Next Generation Science
Standards and Curriculum
There are three ways to view the standards: View the NGSS in Disciplinary Core Idea (DCI) Arrangements View the NGSS in Topic Arrangements View and Search the NGSS performance expectations individually
Teaching only the products of scientific work (the facts of science) denies students critical tools of understanding. To get a more complete picture, students also must understand how those facts came to be.
The Next Generation Science Standards integrate three dimensions of scientific thinking:
The 8 Science and Engineering Practices
The eight practices of science and engineering that the Framework identifies as essential for all students to learn and describes in detail are listed below:
Asking questions (for science) and defining problems (for engineering)
Developing and using models
Planning and carrying out investigations
Analyzing and interpreting data
Using mathematics and computational thinking
Constructing explanations (for science) and designing solutions (for engineering)
Engaging in argument from evidence
Obtaining, evaluating, and communicating information
Seven Crosscutting Concepts -
The seven crosscutting concepts presented in Chapter 4 of the Framework are as follows:
1. Patterns. Observed patterns of forms and events guide organization and classification, and they prompt questions about relationships and the factors that influence them.
2. Cause and effect: Mechanism and explanation.
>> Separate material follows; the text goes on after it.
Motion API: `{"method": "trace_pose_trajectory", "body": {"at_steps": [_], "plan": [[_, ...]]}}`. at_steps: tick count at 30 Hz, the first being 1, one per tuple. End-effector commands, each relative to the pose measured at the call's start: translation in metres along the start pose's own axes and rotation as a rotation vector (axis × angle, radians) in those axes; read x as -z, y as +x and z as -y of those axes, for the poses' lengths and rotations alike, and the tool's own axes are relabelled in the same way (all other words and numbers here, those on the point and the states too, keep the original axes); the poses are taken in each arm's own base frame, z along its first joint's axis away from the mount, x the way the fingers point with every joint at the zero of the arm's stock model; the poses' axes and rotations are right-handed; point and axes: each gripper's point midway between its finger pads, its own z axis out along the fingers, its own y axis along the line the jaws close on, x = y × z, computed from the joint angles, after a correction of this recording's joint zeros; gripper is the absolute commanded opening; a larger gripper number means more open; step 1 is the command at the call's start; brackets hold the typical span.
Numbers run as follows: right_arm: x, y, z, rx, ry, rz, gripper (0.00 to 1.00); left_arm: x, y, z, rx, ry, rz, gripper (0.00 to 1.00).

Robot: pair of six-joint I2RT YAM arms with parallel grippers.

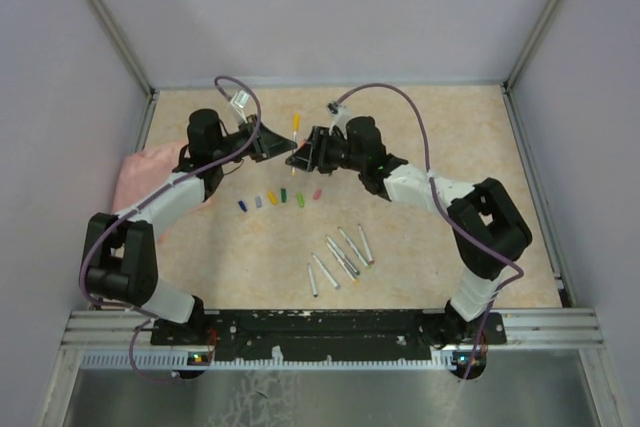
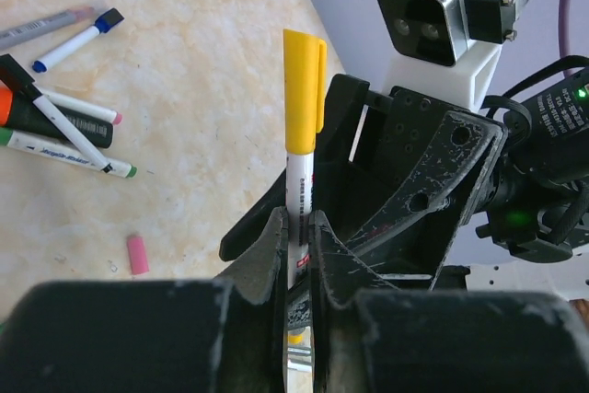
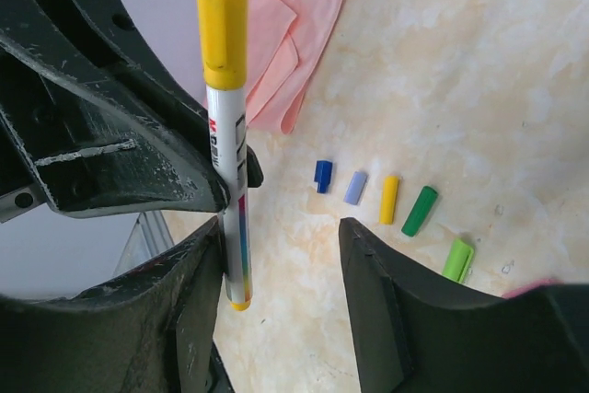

Events have causes, sometimes simple, sometimes multifaceted. A major activity of science is investigating and explaining causal relationships and the mechanisms by which they are mediated. Such mechanisms can then be tested across given contexts and used to predict and explain events in new contexts.
3. Scale, proportion, and quantity. In considering phenomena, it is critical to recognize what is relevant at different measures of size, time, and energy and to recognize how changes in scale, proportion, or quantity affect a system’s structure or performance.
4. Systems and system models. Defining the system under study—specifying its boundaries and making explicit a model of that system—provides tools for understanding and testing ideas that are applicable throughout science and engineering.
5. Energy and matter: Flows, cycles, and conservation. Tracking fluxes of energy and matter into, out of, and within systems helps one understand the systems’ possibilities and limitations.
6. Structure and function. The way in which an object or living thing is shaped and its substructure determine many of its properties and functions.
7. Stability and change. For natural and built systems alike, conditions of stability and determinants of rates of change or evolution of a system are critical elements of study.
The Next Generation Science Standards (NGSS) are distinct from prior science standards in three
1) Performance. Prior standards documents listed what students should “know” or “understand.” These ideas needed to be translated into performances that could be assessed to determine whether or not students met the standard. Different interpretations sometimes resulted in assessments that were not aligned with curriculum and instruction. The NGSS has avoided this difficulty by developing performance expectations that state what students should be able to do in order to demonstrate that they have met the standard, thus providing the same clear and specific targets for curriculum, instruction, and assessment.
2) Foundations. Each performance expectation incorporates all three dimensions from the Framework— a science or engineering practice, a core disciplinary idea, and a crosscutting concept.
3) Coherence. Each set of performance expectations lists connections to other ideas within the disciplines of science and engineering, and with Common Core State Standards in Mathematics and English Language Arts.